▶ [TASK OBJECTIVE]
Look through the entries and report how many lines include the word "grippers". Give the number alone.

▶ [RECORDS FOR PROCESSING]

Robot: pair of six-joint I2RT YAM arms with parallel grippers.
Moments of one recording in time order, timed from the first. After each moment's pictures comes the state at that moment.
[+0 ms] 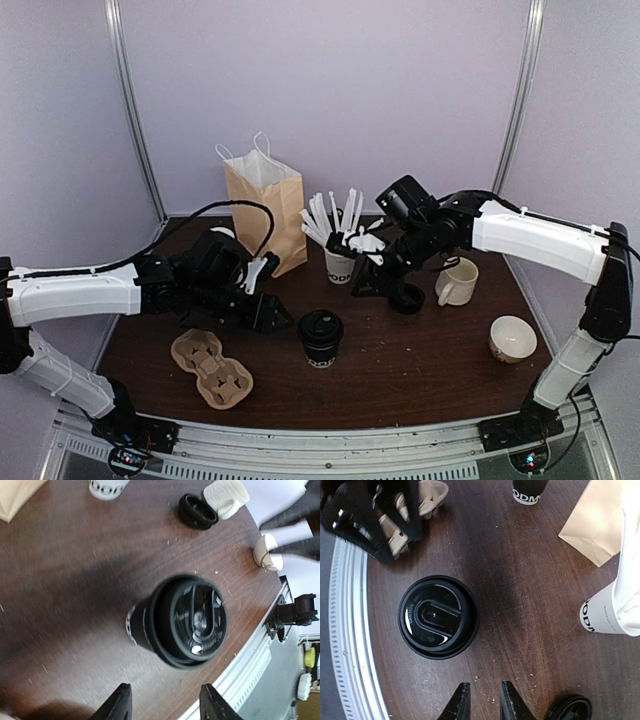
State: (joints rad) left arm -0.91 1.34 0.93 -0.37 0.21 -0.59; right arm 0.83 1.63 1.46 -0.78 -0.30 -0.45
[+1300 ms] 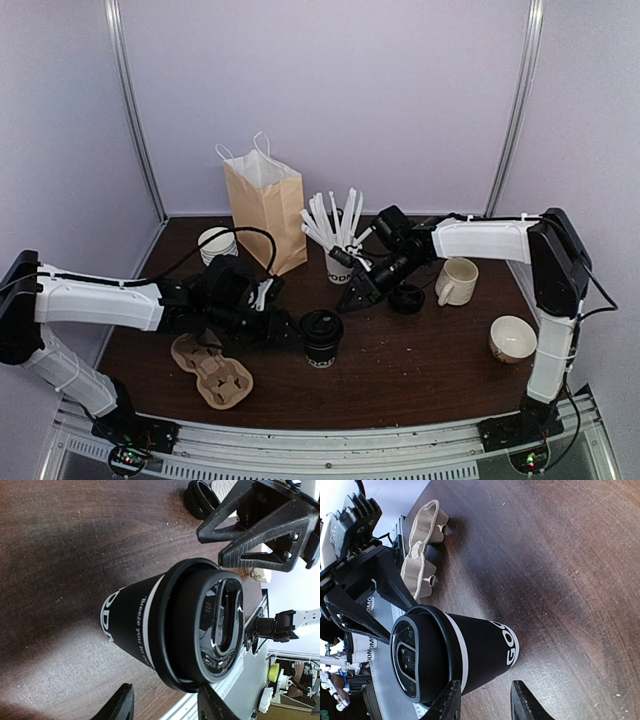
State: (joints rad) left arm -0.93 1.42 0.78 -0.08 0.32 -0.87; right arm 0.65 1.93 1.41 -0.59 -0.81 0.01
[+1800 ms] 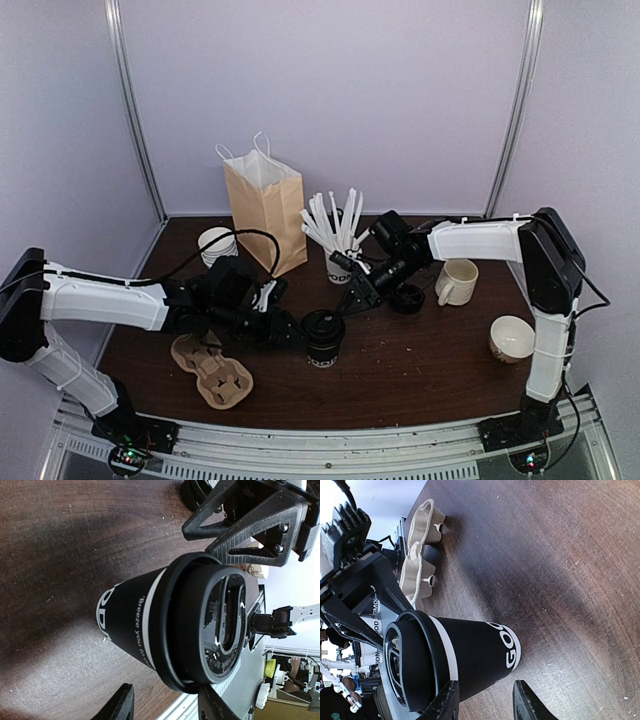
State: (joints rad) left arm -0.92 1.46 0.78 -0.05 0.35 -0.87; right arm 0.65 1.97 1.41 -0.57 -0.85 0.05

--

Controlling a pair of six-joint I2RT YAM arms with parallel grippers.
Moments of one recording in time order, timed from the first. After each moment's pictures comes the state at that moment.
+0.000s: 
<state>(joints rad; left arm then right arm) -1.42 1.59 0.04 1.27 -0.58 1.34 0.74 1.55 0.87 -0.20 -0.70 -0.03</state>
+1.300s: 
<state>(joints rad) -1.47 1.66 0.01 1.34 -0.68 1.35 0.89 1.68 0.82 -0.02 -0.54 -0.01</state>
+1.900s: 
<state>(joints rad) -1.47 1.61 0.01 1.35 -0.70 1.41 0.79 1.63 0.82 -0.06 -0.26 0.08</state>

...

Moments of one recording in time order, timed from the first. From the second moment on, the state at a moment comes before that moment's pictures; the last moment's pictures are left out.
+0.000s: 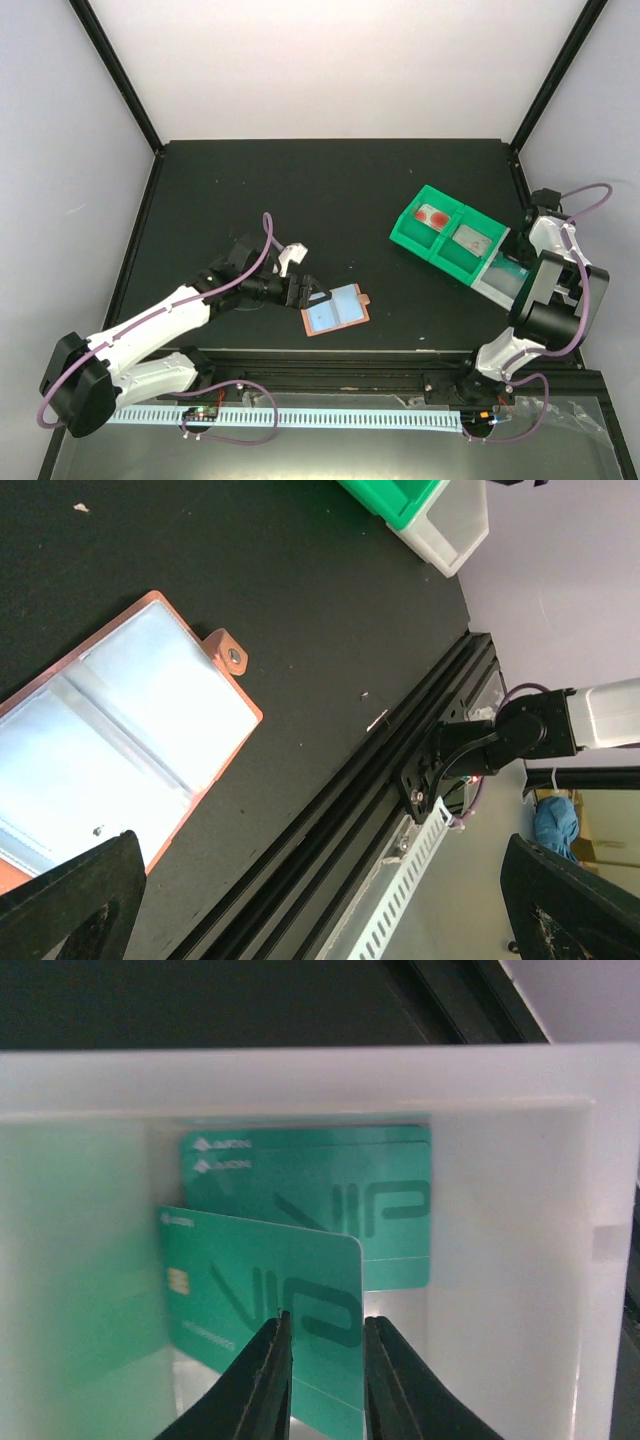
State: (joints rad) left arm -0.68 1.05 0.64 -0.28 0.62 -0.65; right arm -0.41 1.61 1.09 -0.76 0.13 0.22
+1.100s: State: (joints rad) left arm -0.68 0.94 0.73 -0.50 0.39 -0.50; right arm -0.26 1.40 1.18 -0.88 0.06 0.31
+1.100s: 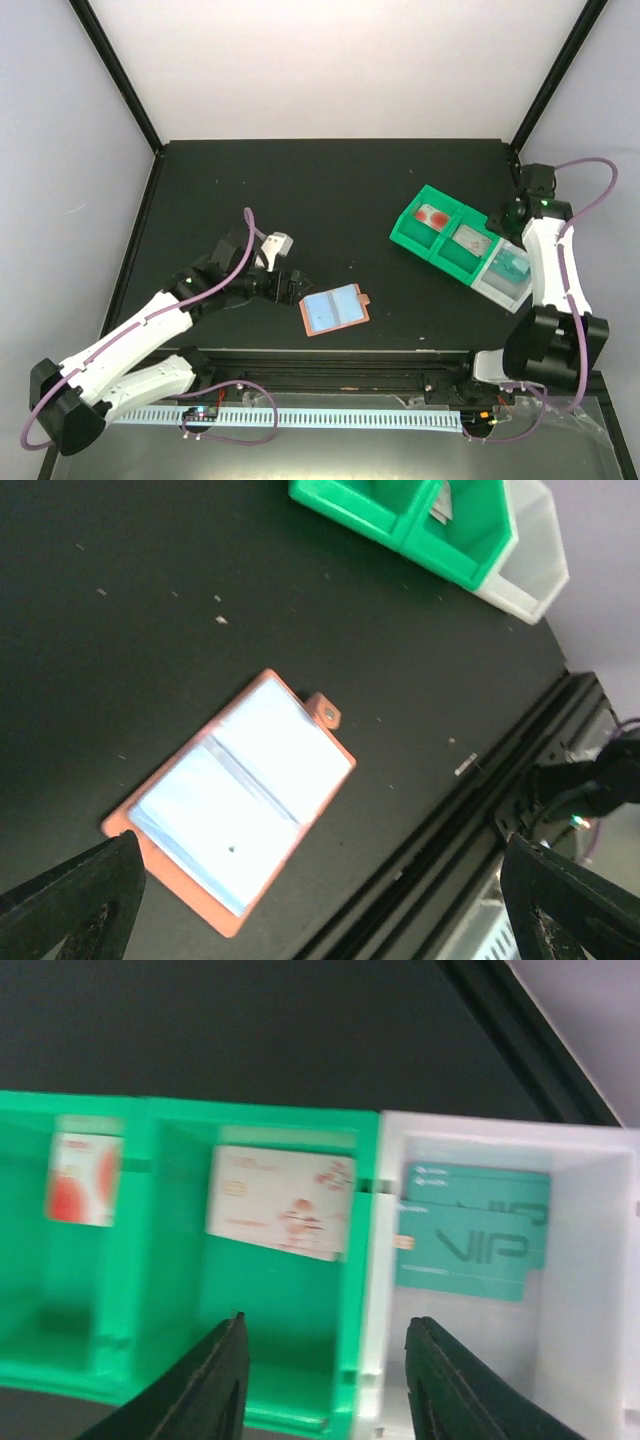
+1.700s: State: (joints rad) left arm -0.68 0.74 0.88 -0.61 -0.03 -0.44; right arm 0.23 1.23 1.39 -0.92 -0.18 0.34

▶ [OUTPUT FOR THIS EXERCISE]
2